- _The task_
Starting at the first line of the listing below, repeat each line exactly until the line containing "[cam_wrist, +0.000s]", which you include. Leave out pictures.

- _Supplied material_
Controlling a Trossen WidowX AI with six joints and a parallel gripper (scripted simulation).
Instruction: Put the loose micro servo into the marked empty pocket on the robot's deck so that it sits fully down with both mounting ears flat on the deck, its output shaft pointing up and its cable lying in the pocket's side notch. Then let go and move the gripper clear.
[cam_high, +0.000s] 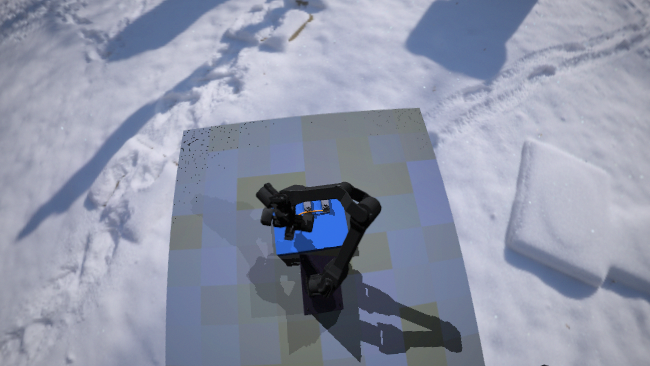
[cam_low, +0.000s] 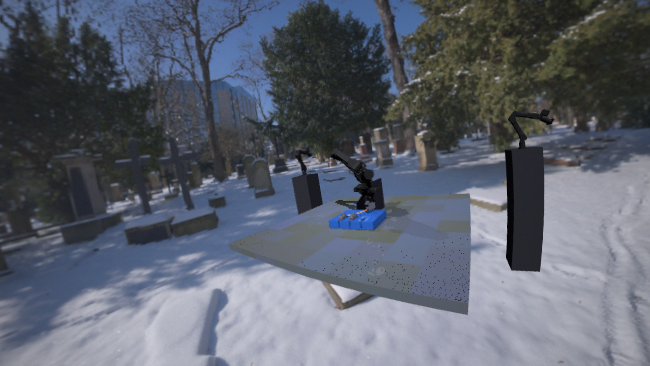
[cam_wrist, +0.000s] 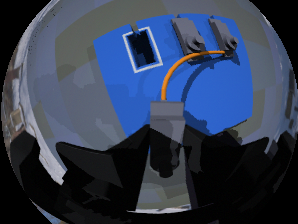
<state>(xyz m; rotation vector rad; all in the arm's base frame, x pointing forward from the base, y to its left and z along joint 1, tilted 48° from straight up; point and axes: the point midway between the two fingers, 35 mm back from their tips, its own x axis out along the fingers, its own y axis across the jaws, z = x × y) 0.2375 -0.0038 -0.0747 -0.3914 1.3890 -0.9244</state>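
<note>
The blue deck lies 10 cm below my gripper tip, 7 cm to the right of it and 1 cm behind it.
</note>
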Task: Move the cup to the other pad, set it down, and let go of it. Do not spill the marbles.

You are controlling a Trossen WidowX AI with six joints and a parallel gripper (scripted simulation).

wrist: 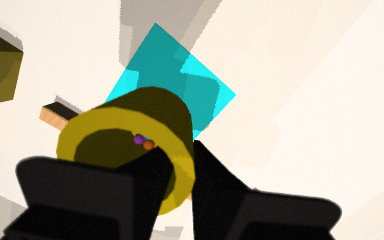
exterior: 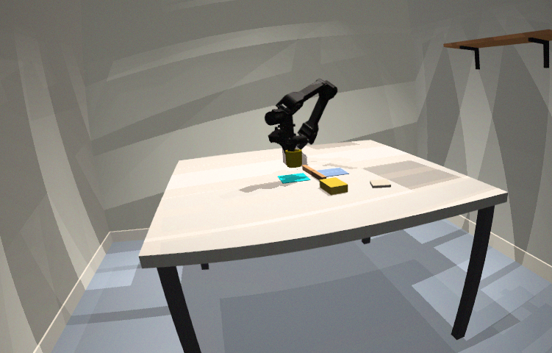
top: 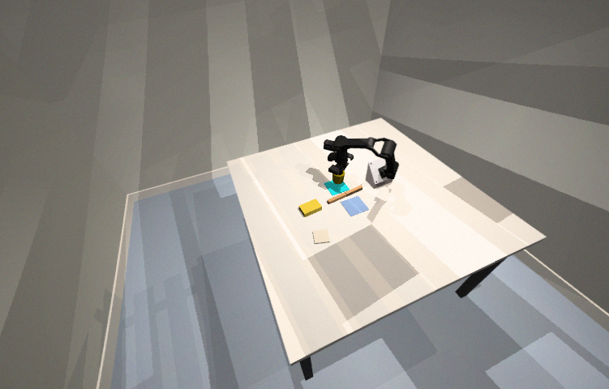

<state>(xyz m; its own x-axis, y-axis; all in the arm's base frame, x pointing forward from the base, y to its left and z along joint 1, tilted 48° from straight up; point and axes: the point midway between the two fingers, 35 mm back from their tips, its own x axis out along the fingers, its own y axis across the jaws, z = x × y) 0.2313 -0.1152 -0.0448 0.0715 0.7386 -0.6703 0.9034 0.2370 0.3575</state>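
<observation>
My gripper tip is now 9 cm above the cyan pad, 3 cm short of it and 1 cm to the right of it. Also, from my gripper tip: wooden stick 10 cm to the left, 8 cm below, 3 cm ahead; then yellow cup 2 cm ahead, 1 cm to the left; then light blue pad 19 cm to the left, 9 cm below, 3 cm ahead.
</observation>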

- _Solution to the exercise_
Controlling a Trossen WidowX AI with six joints and a parallel gripper (scripted simulation).
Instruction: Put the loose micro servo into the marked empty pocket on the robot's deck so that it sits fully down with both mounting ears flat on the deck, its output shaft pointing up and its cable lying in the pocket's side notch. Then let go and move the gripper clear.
[cam_high, +0.000s] 
[cam_low, +0.000s] 
[cam_wrist, +0.000s] 

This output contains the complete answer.